Validation of differentialy expressed genes. (A–C) Evaluation of the expression of lactylation-related genes in GC tissues. (D) Evaluation of the lactylation levels of paired tumor and normal samples, as well as the expression of SLC16A7 within them. (E) SLC16A7 IHC staining in normal and tumor tissues. (F) The expression of PD-L1 in gastric cancer cell lines after adding gradient concentration of exogenous lactate acid. (G) The expression of PD-L1 in gastric cancer cels after adding 10mM lactate acid and gradient concentration of syrosingopine. *p<0.05;** p<0.01***p<0.001,ns, no significance; Lac, lactate acid; mM, mmol/L; μM, μmol/L.

Figure 8

SLC16A7 regulates PD-L1 and in vitro cytotoxicity assay. (A) Western blot of SLC16A7 knockdown SNU-719 and AGS cells. (B, C) T cell-mediated tumor cell killing assay in SLC16A7 knockdown SNU-719 and AGS cells.
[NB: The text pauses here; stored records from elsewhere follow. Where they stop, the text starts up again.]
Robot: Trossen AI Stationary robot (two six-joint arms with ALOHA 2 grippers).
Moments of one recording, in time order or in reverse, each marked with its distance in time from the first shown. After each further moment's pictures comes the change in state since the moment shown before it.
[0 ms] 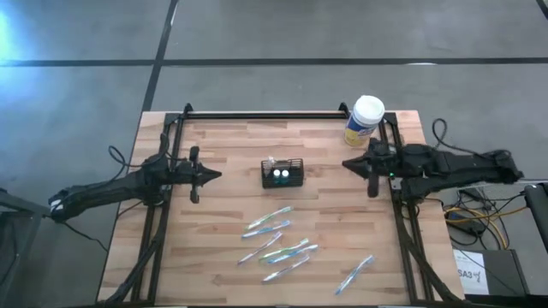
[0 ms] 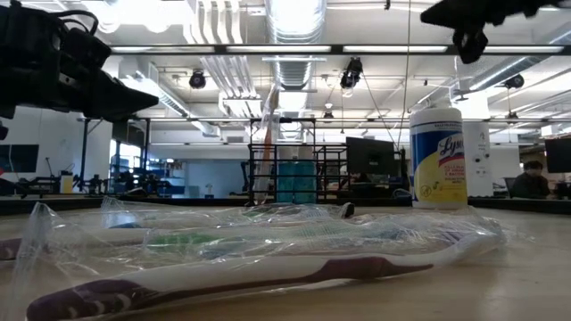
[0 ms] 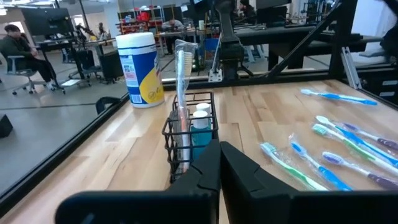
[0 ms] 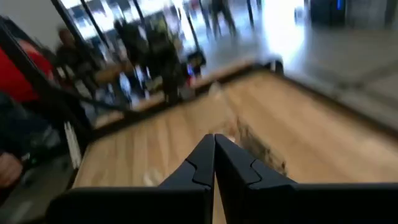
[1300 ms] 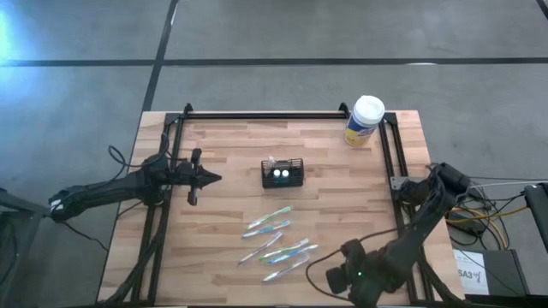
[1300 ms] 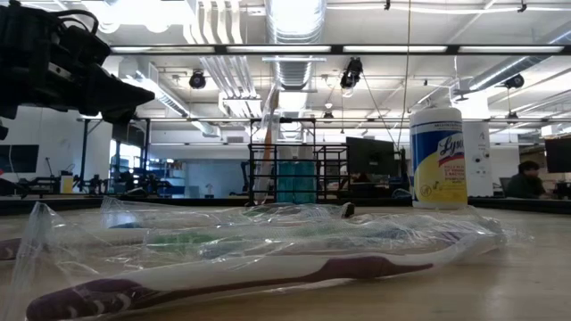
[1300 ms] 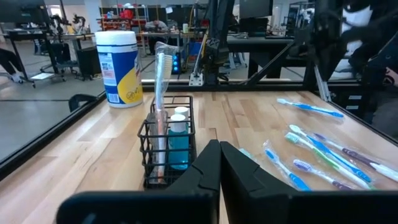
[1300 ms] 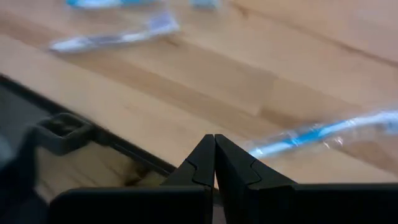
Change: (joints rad) left arm 0.000 0.000 -0.002 0.012 0.080 -0.089; right arm 0.811 1.173 0.762 -0.690 0.028 1.696
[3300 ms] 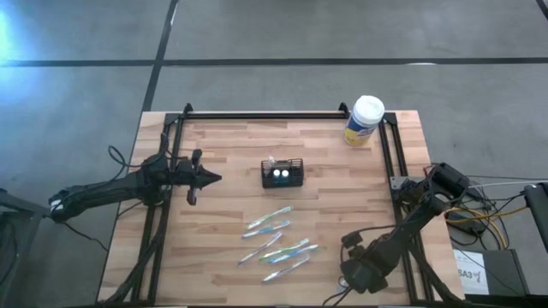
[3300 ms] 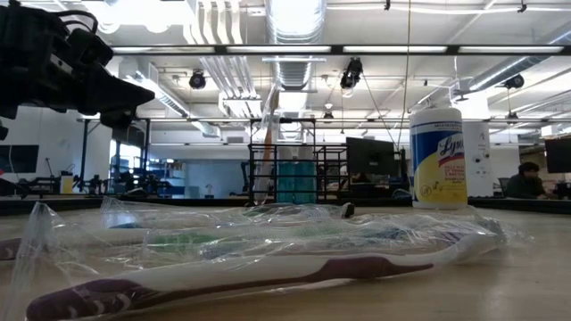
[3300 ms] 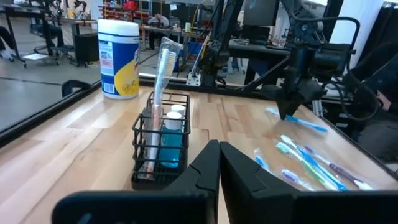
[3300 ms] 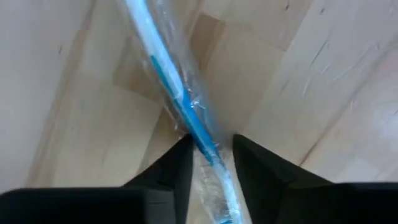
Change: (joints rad) left arm 0.000 0.000 0.000 0.003 -0.002 -0.126; right arm -0.035 0.030 -0.371 0.219 -0.265 -1.663
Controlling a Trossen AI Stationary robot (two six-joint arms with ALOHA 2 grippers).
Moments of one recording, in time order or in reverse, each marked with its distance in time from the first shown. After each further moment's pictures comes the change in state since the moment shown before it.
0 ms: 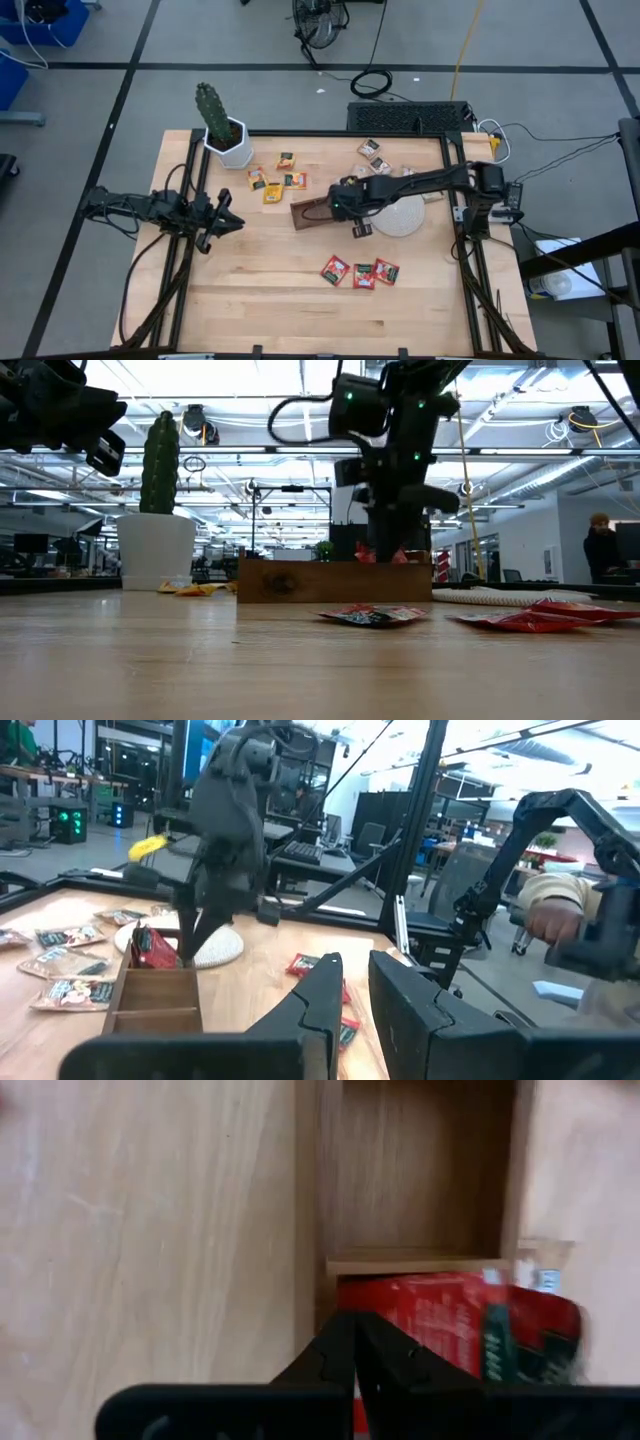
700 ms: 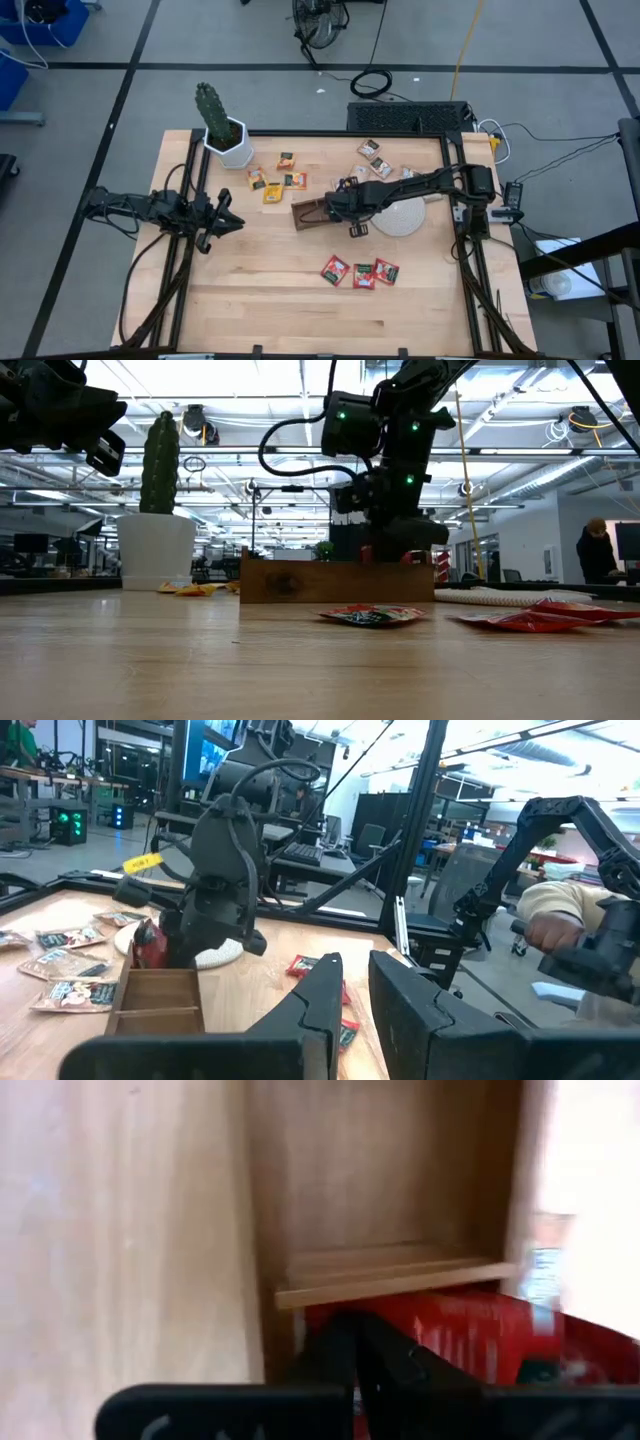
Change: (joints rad) left arm 0.000 0.000 0.000 0.001 0.000 0.000; right arm 0.020 0.073 -0.002 0.038 0.171 0.053
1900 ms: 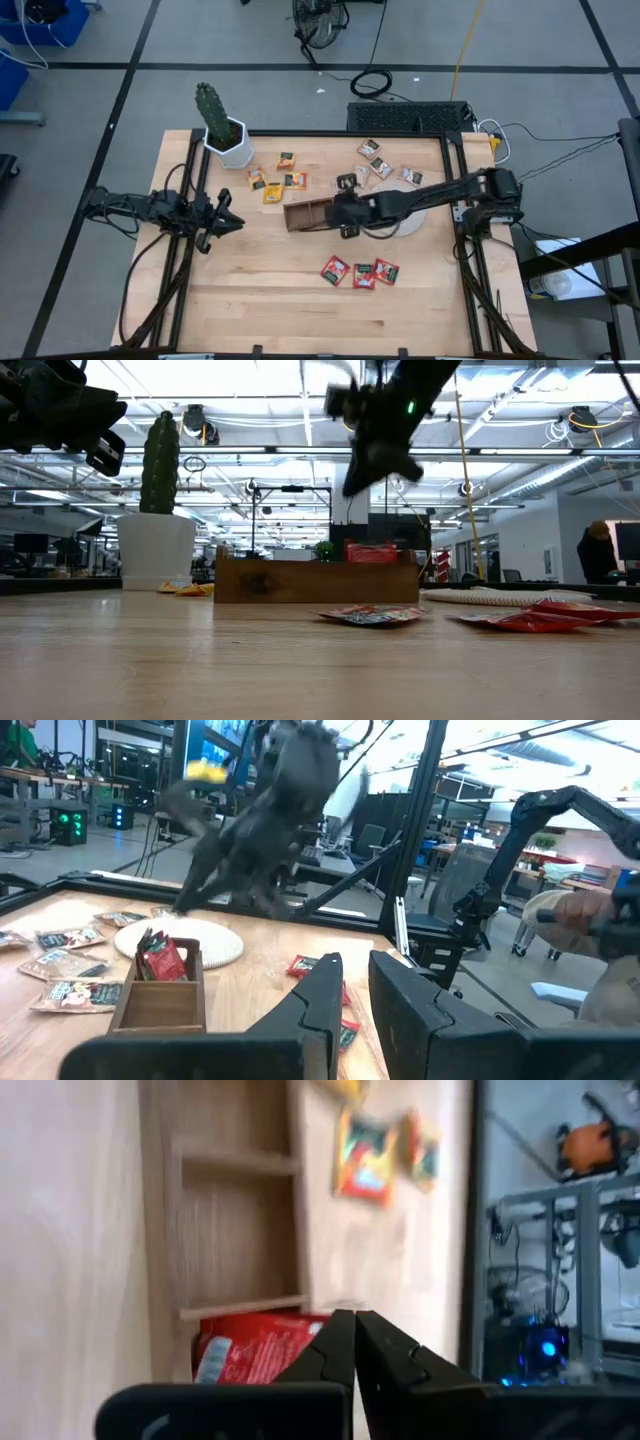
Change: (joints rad) left arm 0.000 0.000 0.000 0.000 0.000 0.000; right arm 0.152 -0.186 0.000 0.168 0.298 -0.021
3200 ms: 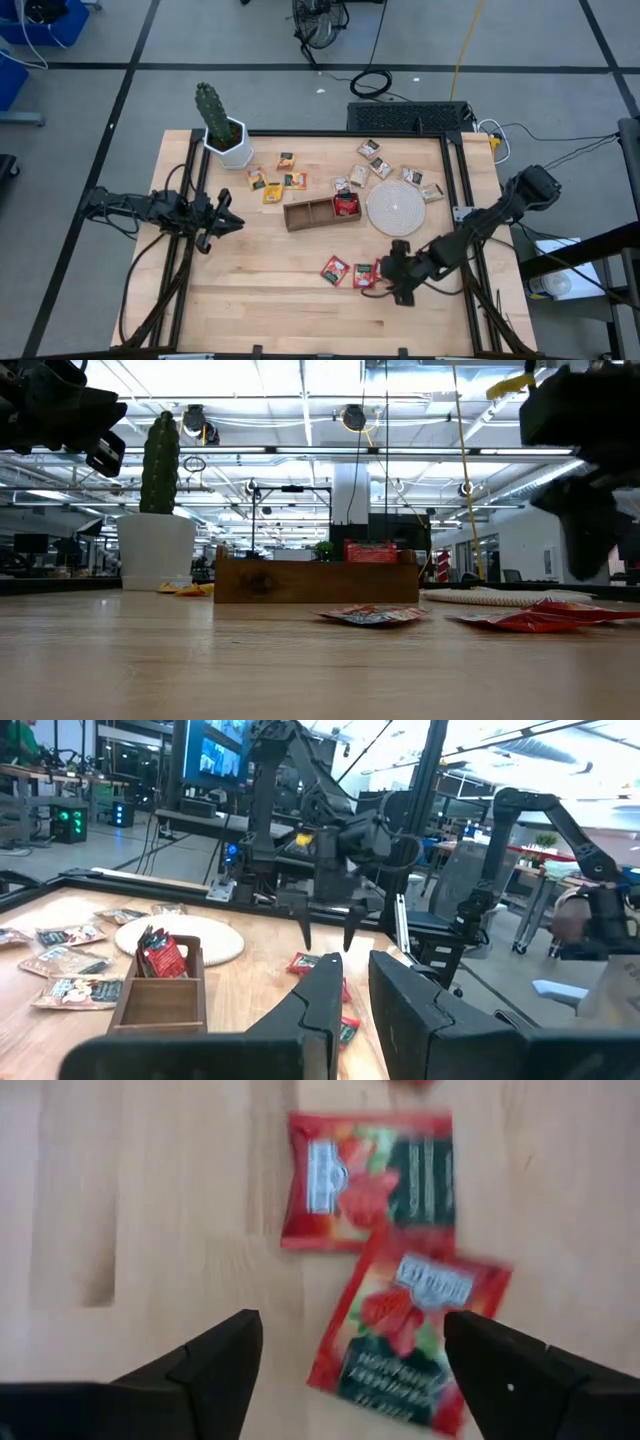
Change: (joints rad) left arm 0.000 0.000 0.000 -0.005 0.000 0.000; right arm 0.491 -0.275 -0.550 0.145 -0.480 0.987
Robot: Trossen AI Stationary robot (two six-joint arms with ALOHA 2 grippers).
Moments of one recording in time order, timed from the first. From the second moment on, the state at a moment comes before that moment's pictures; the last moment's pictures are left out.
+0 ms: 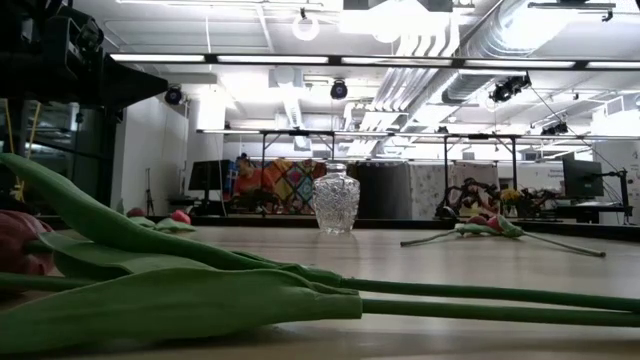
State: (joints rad) left arm -0.02 0.01 0.01 0.05 -0.31 -0.02; right arm 1.49 1.31 0.73 0.79 1.23 -0.41
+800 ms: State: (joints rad) left arm -0.02 0.01 0.01 0.05 -0.31 -0.02; right arm 1.47 1.46 0.73 0.76 1.57 -0.06
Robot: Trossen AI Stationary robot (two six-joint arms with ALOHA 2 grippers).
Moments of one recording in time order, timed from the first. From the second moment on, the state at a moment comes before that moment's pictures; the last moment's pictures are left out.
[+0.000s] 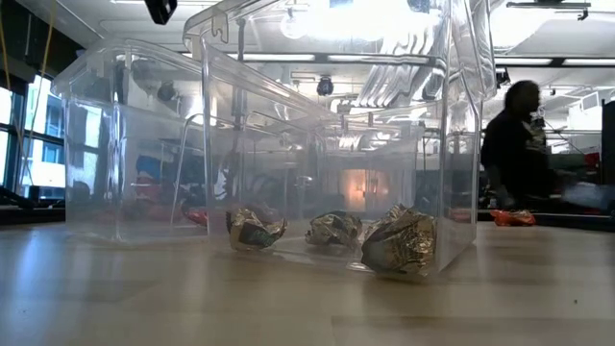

Representative phase, red fluorescence (dead cells), and green fluorescence (GFP/live cells) merged images are shown. (D) Fluorescence microscopy showing the interaction between PD-L1 and PD-1. Representative phase, blue fluorescence (nucleus), and green fluorescence (green fluorescent-labeled PD-1/Fc protein) merged images of SLC16A knockdown in the SNU-719 and AGS cell. (E) ELISA analysis on IFN-γ, TNF-α and GzmB of supernatant after co-culture T cells with SNU-719 and AGS cell. **p<0.01; ***p<0.001; **** p<0.0001.